Question

Ph of 10^-7M naoh

Answer 1

7.21

Answer 2

To determine the pH of a $10^{-7}$ M NaOH solution, we must consider the autoionization of water, as the concentration of the base is comparable to the concentration of $H^+$ and $OH^-$ ions in pure water ($10^{-7}$ M at 25°C).

1. Identify the sources of $OH^-$ ions:

   • From NaOH (a strong base, fully dissociates): $[OH^-]_{NaOH} = 10^{-7}$ M.
   • From water autoionization: $H_2O(l) \rightleftharpoons H^+(aq) + OH^-(aq)$. Let the concentration of $H^+$ ions produced by water be $x$. Due to stoichiometry, the concentration of $OH^-$ ions produced by water will also be $x$.

2. Express total ion concentrations:

   • Total $[H^+]$ in solution: $[H^+]_{total} = x$
   • Total $[OH^-]$ in solution: $[OH^-]_{total} = [OH^-]_{NaOH} + [OH^-]_{water} = 10^{-7} + x$

3. Apply the ion product of water ($K_w$):

   At 25°C, $K_w = [H^+]_{total}[OH^-]_{total} = 10^{-14}$. Substitute the expressions from step 2: $x(10^{-7} + x) = 10^{-14}$

4. Formulate and solve the quadratic equation:

   $10^{-7}x + x^2 = 10^{-14}$ $x^2 + 10^{-7}x - 10^{-14} = 0$

   Using the quadratic formula $x = \frac{-b \pm \sqrt{b^2 - 4ac}}{2a}$: Here, $a=1$, $b=10^{-7}$, $c=-10^{-14}$. $x = \frac{-10^{-7} \pm \sqrt{(10^{-7})^2 - 4(1)(-10^{-14})}}{2(1)}$ $x = \frac{-10^{-7} \pm \sqrt{10^{-14} + 4 \times 10^{-14}}}{2}$ $x = \frac{-10^{-7} \pm \sqrt{5 \times 10^{-14}}}{2}$ $x = \frac{-10^{-7} \pm \sqrt{5} \times 10^{-7}}{2}$

   Since $x$ represents a concentration, it must be positive.
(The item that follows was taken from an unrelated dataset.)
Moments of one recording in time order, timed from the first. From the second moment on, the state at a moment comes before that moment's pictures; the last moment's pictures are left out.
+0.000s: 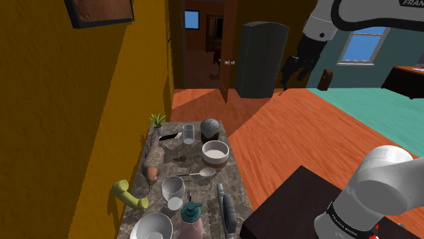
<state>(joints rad) 0.02 -0.78 -0.06 -2.26 -0.09 1.70 0.13</state>
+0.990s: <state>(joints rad) 0.06 -0.60 0.17 -2.40 -0.04 1.97 0.40</state>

We take the positive root. $\sqrt{5} \approx 2.236$ $x = \frac{-10^{-7} + 2.236 \times 10^{-7}}{2}$ $x = \frac{(2.236 - 1) \times 10^{-7}}{2}$ $x = \frac{1.236 \times 10^{-7}}{2}$ $x = 0.618 \times 10^{-7}$ M So, $[H^+] = 6.18 \times 10^{-8}$ M.

5. Calculate pH:

   $pH = -\log[H^+]$ $pH = -\log(6.18 \times 10^{-8})$ $pH = -(\log 6.18 + \log 10^{-8})$ $pH = -(\log 6.18 - 8)$ $pH = 8 - \log 6.18$

   Using $\log 6.18 \approx 0.791$: $pH = 8 - 0.791 = 7.209$

Alternatively, calculate pOH first: $[OH^-]_{total} = 10^{-7} + x = 10^{-7} + 0.618 \times 10^{-7} = (1 + 0.618) \times 10^{-7} = 1.618 \times 10^{-7}$ M. $pOH = -\log[OH^-]_{total}$ $pOH = -\log(1.618 \times 10^{-7})$ $pOH = -(\log 1.618 + \log 10^{-7})$ $pOH = -(\log 1.618 - 7)$ $pOH = 7 - \log 1.618$ Using $\log 1.618 \approx 0.2089$: $pOH = 7 - 0.2089 = 6.7911$

Finally, $pH = 14 - pOH$ $pH = 14 - 6.7911 = 7.2089$

Rounding to two decimal places, the pH is 7.21.

The final answer is $\boxed{\text{7.21}}$.